Any idea why one crashes the video driver, and the other doesn't? The one that fail seems to be still within the card's limit on number of blocks.
More information on my system configuration:
Video Card: nVidia 8800GT
CUDA Version: 1.1
OS: Windows Server 2008 R2
I also tried it on a laptop with the following configuration, but got the same results:
Video Card: nVidia Quadro FX 880M
CUDA Version: 1.2
OS: Windows 7 64-bit
The resource which is being exhausted is time. On all current CUDA platforms, the display driver includes a watchdog timer which will kill any kernel which takes more than a few seconds to execute. Running code on a card which is running a display is subject to this limit.

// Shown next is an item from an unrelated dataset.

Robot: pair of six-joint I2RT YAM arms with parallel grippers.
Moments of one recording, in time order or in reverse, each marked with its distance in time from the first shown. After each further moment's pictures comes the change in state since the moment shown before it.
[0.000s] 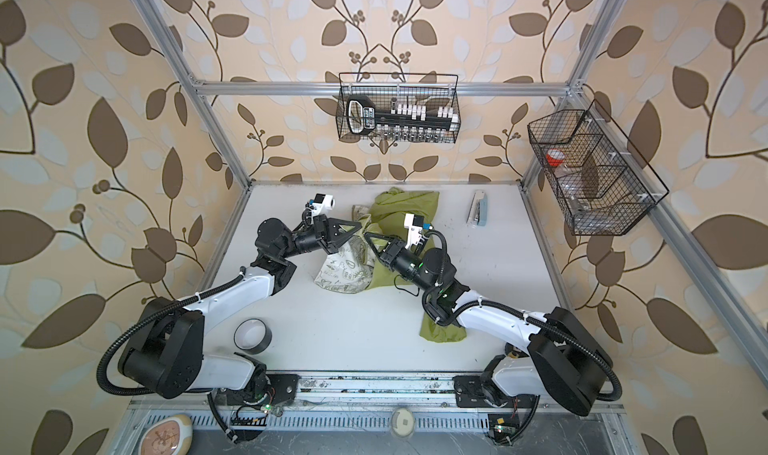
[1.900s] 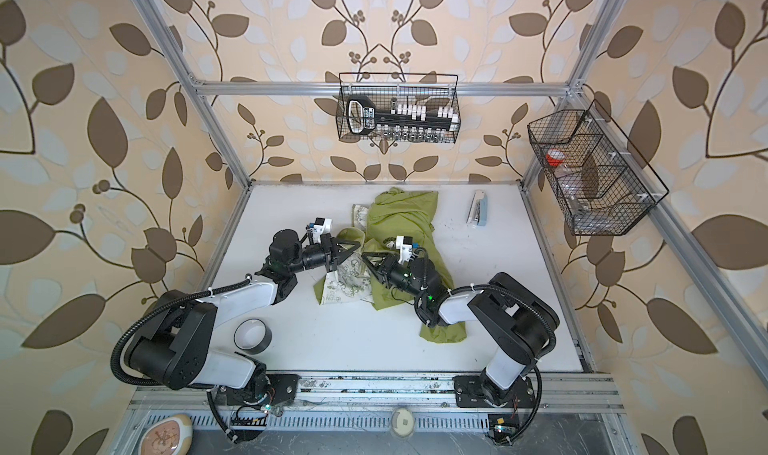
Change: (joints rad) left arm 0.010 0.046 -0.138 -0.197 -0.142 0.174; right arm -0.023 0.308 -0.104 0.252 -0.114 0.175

On the WDDM Windows platforms you are using, there are three possible solutions/work-arounds:
Get a Telsa card and use the TCC driver, which eliminates the problem completely
Try modifying registry settings to increase the timer limit (google for the TdrDelay registry key for more information, but I am not a Windows user and can't be more specific than that)
Modify your kernel code to be "re-entrant" and process the data parallel work load in several kernel launches rather than one. Kernel launch overhead isn't all that large and processing the workload over several kernel runs is often pretty easy to achieve, depending on the algorithm you are using.